I'm not sure about rm -i
(from the manpage, rm -I
seems slightly saner: prompt for recursive removals or removals of more than three files). My immediate reaction to that prompt is to ctrl-C and rerun the rm
with -f
(no patience this boy). Strengthening that habit might be even more dangerous than not having the prompt...
My bottom-line is: commandline work is occasionally going to screw up. Have a backup scheme that protects you when it does, rather than wasting effort moving the 0.1% chance of screwups to 0.01% (which just delays the inevitable).
What is it in particular that makes latex so hellish with Dropbox? Temp files?
Back in the day I always used rm -i. I would then type it and if there where many files cancel and do as you propose. Only it gives you a moment to reflect, such as why is mv asking for a prompt. Worked for me.
Any way on reflection it's interesting that rm doesn't implement a recycle bin strategy like windows/mac*. There's fairly conclusive evidence that people make errors deleting all the time, it's a shame that as you point the command line offers such room for error.
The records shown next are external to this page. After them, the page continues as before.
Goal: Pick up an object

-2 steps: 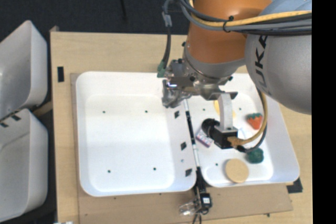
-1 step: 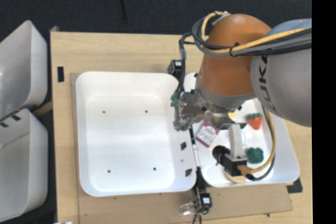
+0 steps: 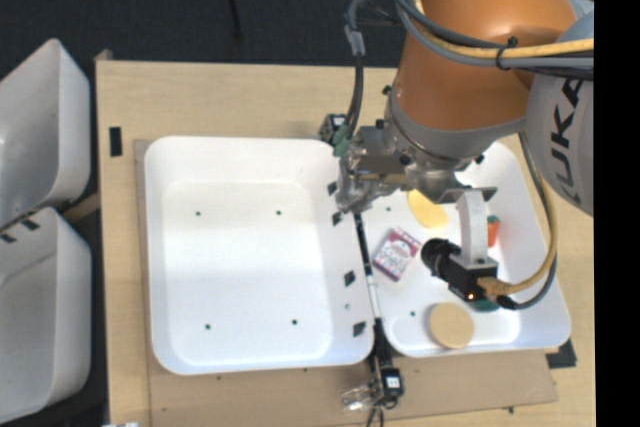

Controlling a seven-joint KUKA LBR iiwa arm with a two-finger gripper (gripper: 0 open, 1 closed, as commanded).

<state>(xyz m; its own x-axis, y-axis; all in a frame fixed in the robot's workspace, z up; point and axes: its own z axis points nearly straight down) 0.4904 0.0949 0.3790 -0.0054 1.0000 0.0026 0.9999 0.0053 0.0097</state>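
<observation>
My gripper (image 3: pixel 358 181) hangs below the big orange wrist, over the left edge of the right bin (image 3: pixel 530 315), close to the wall shared by the two bins. A small pink and purple patterned packet (image 3: pixel 396 253) lies just below and to the right of it. A yellow piece (image 3: pixel 428 211) sits partly hidden under the wrist. A tan round disc (image 3: pixel 450 326) rests near the bin's front. An orange-red item (image 3: pixel 493 231) and a bit of something green (image 3: pixel 488 308) show at the right. Nothing is visibly between the fingers.
The left bin (image 3: pixel 240 255) is a shallow white tray beside the right one. Both stand on a pale wooden board (image 3: pixel 120 215). White rounded housings (image 3: pixel 40 215) stand off the board's left edge. The arm covers the back of the right bin.
</observation>
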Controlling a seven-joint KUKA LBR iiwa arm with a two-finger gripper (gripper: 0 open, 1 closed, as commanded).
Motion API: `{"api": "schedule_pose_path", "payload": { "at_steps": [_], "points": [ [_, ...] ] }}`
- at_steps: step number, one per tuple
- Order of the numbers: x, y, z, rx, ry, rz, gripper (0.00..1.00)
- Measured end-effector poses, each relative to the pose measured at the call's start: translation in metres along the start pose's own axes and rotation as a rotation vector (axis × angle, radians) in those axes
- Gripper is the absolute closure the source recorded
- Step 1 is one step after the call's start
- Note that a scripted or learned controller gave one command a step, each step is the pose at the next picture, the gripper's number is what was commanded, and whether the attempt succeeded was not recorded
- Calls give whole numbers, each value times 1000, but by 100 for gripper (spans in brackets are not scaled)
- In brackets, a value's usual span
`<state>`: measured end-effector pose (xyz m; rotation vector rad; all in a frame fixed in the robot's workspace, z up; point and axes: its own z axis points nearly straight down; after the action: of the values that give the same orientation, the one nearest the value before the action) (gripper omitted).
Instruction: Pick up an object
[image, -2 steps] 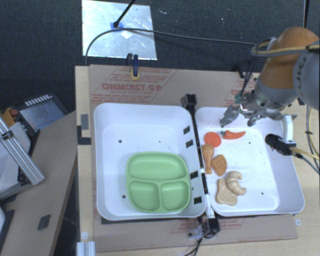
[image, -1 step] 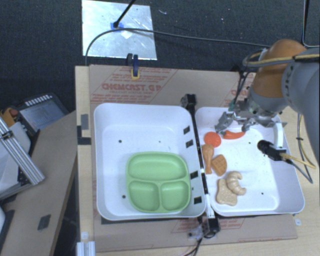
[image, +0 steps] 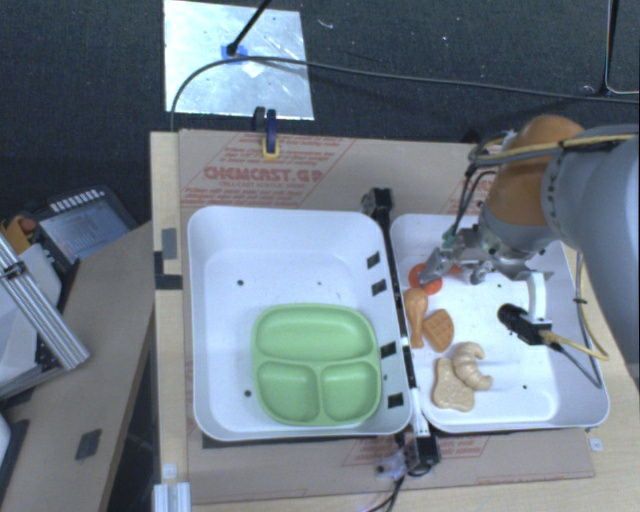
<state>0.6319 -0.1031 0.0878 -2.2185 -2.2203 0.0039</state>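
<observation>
Nearest in the right bin (image: 545, 390), close to its near-left corner, lies a flat tan piece (image: 452, 393). A curled pale piece (image: 470, 362) touches it just beyond. In the left bin (image: 280, 250), a green divided plate (image: 315, 365) sits in the near half, right of the middle, with its three compartments facing up.

A little farther back in the right bin, along its left wall, an orange ridged slab (image: 438, 329) lies just beside an orange cone-shaped piece (image: 415, 303). The cone-shaped piece leans toward the wall between the bins. Beyond these two, a red round thing (image: 424, 277) rests on the bin floor, partly covered from above.

The hand (image: 438, 268) is low over that red thing, at the far-left part of the right bin, and seems to touch or nearly touch it. Whether the hand is released or clenched cannot be told from this angle, and nothing is seen lifted off the bin floor.

The grey arm (image: 590, 190) comes in from the right, with its orange band (image: 520, 165) above the wrist.

Both bins stand on a printed cardboard sheet (image: 300, 175) that covers the worktop (image: 163, 180). A yellow and blue clamp (image: 269, 135) grips the sheet's far edge. Farthest back, a shiny metal sheet (image: 240, 60) lies on the dark floor.
</observation>
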Motion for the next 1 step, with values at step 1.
{"api": "schedule_pose_path", "payload": {
  "at_steps": [1],
  "points": [
    [0, 3, -15, -8, -1, -1, 100]
  ]
}}
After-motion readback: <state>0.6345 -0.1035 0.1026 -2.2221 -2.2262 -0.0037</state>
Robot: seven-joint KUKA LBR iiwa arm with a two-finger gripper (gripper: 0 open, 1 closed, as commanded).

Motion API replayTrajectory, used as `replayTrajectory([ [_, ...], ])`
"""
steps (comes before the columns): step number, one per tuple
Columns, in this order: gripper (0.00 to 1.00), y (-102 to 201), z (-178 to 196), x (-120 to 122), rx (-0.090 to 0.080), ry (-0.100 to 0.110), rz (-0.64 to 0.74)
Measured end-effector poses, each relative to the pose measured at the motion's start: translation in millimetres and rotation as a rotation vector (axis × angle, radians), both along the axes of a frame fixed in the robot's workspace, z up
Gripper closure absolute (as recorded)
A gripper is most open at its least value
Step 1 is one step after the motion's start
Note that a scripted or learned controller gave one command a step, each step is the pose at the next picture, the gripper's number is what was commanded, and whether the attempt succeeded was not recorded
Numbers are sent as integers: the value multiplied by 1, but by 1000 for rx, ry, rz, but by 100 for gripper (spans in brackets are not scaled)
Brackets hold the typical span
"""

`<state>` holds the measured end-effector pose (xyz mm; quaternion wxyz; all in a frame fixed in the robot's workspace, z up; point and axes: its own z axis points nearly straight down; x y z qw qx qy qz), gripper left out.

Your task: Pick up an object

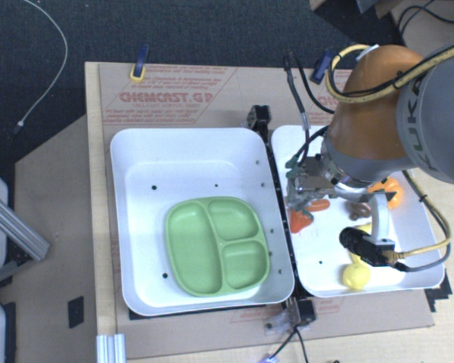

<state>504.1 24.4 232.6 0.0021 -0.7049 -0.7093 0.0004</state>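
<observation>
Arm (378, 112): grey, with an orange band above the wrist; reaches in from the right and hangs over the right bin.
Gripper (301, 191): low over the left part of the right bin, close to the wall it shares with the left bin. Whether it is open or closed cannot be told from this angle.
Red object (300, 220): small; lies on the right bin's floor by its left wall, just on the near side of the gripper. Contact with the gripper cannot be made out.
Yellow object (356, 277): rounded; lies in the right bin toward its near edge, apart from the red object.
Orange object (391, 192): in the right part of the right bin, partly hidden by the arm.
Right bin (323, 257): shallow, white.
Left bin (136, 172): shallow, white; holds the green plate.
Green plate (216, 244): three compartments; lies flat in the near-right part of the left bin.
Board (166, 97): brown sheet with red print, under both bins.
</observation>
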Motion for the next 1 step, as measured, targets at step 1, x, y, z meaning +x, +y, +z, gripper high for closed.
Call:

*Obviusly only for interactive shells.
Indeed, the LaTeX/dropbox problem is temporary files. There are heaps of them, and lots of handy packages add more. Running LaTeX regenerates them, and they often contain timestamps. Even if they don't, generating my diss took upwards of a minute and Olga's thesis took nearly ten minutes (due to some pdf includes that didn't go smoothly), which is probably long enough for dropbox to latch onto an incomplete version of at least some of them.
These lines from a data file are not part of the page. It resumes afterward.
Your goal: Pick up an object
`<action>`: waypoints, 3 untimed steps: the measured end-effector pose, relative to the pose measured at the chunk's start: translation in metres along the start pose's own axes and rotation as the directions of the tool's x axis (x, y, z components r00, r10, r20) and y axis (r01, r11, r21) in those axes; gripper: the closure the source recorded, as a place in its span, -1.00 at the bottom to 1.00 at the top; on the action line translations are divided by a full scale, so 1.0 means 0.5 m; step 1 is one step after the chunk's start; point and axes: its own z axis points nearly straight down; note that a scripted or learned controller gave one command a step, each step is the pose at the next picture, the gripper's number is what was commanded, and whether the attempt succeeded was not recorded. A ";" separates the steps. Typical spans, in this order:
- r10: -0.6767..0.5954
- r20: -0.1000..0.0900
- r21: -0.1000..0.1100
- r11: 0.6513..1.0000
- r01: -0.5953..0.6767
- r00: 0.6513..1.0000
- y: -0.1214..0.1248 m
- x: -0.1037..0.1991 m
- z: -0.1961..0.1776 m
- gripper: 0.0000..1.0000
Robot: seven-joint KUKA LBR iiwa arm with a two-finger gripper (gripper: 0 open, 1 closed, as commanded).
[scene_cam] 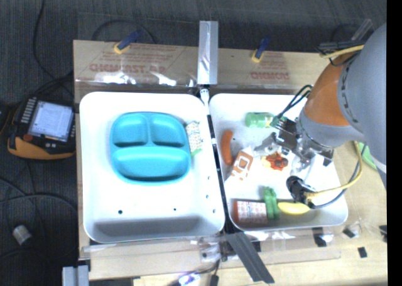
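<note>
While one end effector (284,150) hovers, grip unclear, two bins (94,215), one blue tray (151,146)

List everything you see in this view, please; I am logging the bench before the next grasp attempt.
Divided plate: 1, light blue, middle of left bin.
Small patterned item: 1, white and green, at the plate's right edge.
Bins: 2, white, side by side on the bench.
Green toy: 1, top of right bin.
Carrot-like piece: 1, orange, left side of right bin.
Small box: 1, orange and white, beside the orange piece.
Red item: 1, under the gripper.
Can: 1, red label, bottom of right bin.
Banana: 1, yellow, bottom right.
Handheld device: 1, orange and black, on the floor at left.
Gripper: 1, over right bin.
</note>
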 end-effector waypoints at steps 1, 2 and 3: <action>0.215 -0.004 -0.010 0.976 -0.215 0.977 0.067 -0.031 0.144 -1.00; 0.213 -0.003 -0.012 0.977 -0.213 0.977 0.068 -0.030 0.123 1.00; -0.152 0.001 -0.004 0.988 0.152 0.988 0.056 -0.007 -0.145 1.00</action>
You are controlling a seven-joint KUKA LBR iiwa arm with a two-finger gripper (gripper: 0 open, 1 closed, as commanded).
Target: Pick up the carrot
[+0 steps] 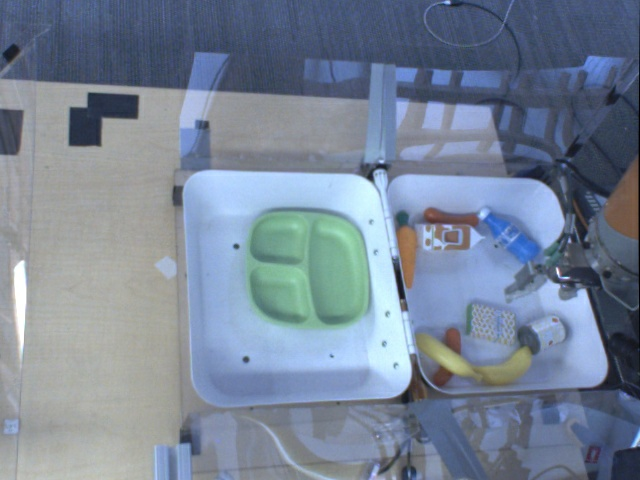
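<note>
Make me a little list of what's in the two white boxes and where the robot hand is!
left bin: holds a green divided plate
right bin: holds the things below
carrot: orange, lying along the bin's left wall
banana: yellow, near the front edge
blue bottle: toward the back, lying tilted
small carton: beside the carrot
patterned packet: just above the banana
gripper: over the right side of the right bin, well away from the carrot, holding nothing

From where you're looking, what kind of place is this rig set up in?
Probably a robotics lab or test cell: a wooden bench bearing two white bins, toy-like items such as a carrot and banana, and a loose cable on carpet.
</note>
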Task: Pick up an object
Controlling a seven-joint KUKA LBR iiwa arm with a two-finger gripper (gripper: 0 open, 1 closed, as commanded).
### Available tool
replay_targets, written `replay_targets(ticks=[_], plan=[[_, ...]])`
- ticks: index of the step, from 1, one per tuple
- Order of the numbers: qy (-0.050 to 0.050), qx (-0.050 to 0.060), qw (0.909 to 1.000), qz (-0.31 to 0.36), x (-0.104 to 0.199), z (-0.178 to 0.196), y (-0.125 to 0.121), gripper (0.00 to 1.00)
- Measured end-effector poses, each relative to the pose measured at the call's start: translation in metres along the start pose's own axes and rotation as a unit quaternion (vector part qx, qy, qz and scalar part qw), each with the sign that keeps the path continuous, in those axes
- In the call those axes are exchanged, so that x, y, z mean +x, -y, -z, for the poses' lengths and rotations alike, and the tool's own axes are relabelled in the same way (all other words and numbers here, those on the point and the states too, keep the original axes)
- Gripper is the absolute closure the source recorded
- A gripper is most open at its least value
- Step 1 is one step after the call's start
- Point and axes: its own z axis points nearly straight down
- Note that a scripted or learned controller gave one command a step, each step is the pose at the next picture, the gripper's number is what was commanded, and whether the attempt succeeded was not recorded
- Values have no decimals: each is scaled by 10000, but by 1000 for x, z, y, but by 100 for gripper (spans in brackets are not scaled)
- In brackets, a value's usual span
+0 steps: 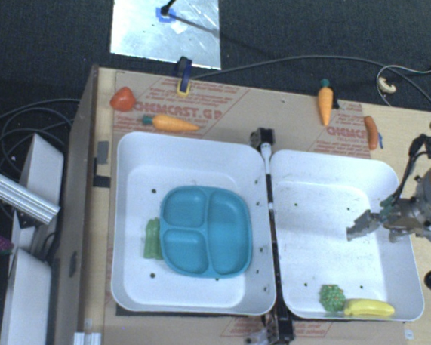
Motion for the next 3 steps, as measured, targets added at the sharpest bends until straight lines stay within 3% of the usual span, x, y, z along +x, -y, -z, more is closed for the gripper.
replay_targets(ticks=[1, 2, 3], plan=[[11, -8, 10000, 4, -65, 1, -106, 0], [-6, 17, 10000, 8, -64, -84, -144, 0], [7, -11, 10000, 23, -64, -71, -145, 100]])
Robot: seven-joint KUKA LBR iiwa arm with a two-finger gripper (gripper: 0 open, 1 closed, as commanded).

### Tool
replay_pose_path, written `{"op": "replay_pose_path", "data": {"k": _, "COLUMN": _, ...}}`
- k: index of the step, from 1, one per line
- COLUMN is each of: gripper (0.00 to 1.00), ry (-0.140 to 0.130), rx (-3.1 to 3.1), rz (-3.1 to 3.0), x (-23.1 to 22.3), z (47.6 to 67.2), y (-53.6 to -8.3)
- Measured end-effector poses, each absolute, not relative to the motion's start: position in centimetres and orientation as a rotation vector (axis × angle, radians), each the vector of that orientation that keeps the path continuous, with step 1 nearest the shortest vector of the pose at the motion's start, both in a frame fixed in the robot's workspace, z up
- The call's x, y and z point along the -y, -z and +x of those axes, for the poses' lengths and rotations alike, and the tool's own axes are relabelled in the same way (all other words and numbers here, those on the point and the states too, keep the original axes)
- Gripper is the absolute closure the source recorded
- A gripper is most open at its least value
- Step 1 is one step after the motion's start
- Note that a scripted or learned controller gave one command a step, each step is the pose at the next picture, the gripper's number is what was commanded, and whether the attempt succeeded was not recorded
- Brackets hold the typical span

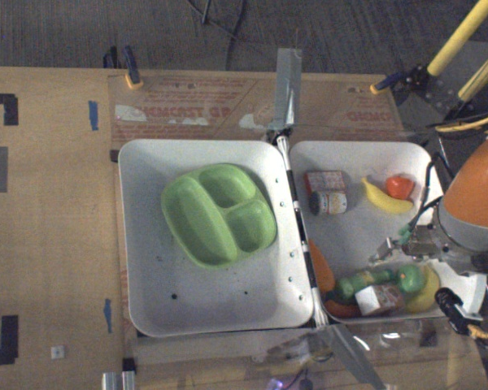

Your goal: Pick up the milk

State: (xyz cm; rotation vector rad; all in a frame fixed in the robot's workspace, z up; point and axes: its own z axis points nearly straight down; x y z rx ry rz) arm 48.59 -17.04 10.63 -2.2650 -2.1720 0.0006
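Note:
The milk [379, 300], a small white carton with a red-brown end, lies on its side at the front edge of the right bin [354, 238]. It rests against a green bottle-shaped item [372, 281] and a yellow fruit [427, 292]. My gripper [400, 247] hangs over the right side of that bin, a little behind and above the milk, with the orange-banded wrist [474, 193] to its right. Nothing shows between the gripper and the carton, and the two look apart.
The right bin also holds a red box with a can [328, 193], a banana [385, 199], a red fruit [400, 186] and an orange carrot [323, 271]. A green divided plate [220, 214] sits in the left bin [146, 283]. A metal divider [297, 226] separates the bins.

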Motion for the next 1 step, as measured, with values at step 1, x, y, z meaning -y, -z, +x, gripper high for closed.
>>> {"op": "replay_pose_path", "data": {"k": 1, "gripper": 0.00, "ry": 0.005, "rx": 1.599, "rz": -2.705, "x": 19.44, "z": 53.33, "y": -8.84}}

As for commandline recycle bin: yes. Should exist. (There are heaps of aliased-shell-script implementations if you google.)
What a lovely horror story.
Seriously though, why wasn't your hg repo pushed to Bitbucket? It's free, isn't it?
Because I am lazy. Which is another argument for automating as much of this as possible, including the "getting-it-started" part.
Consider puting the whole folder in Dropbox?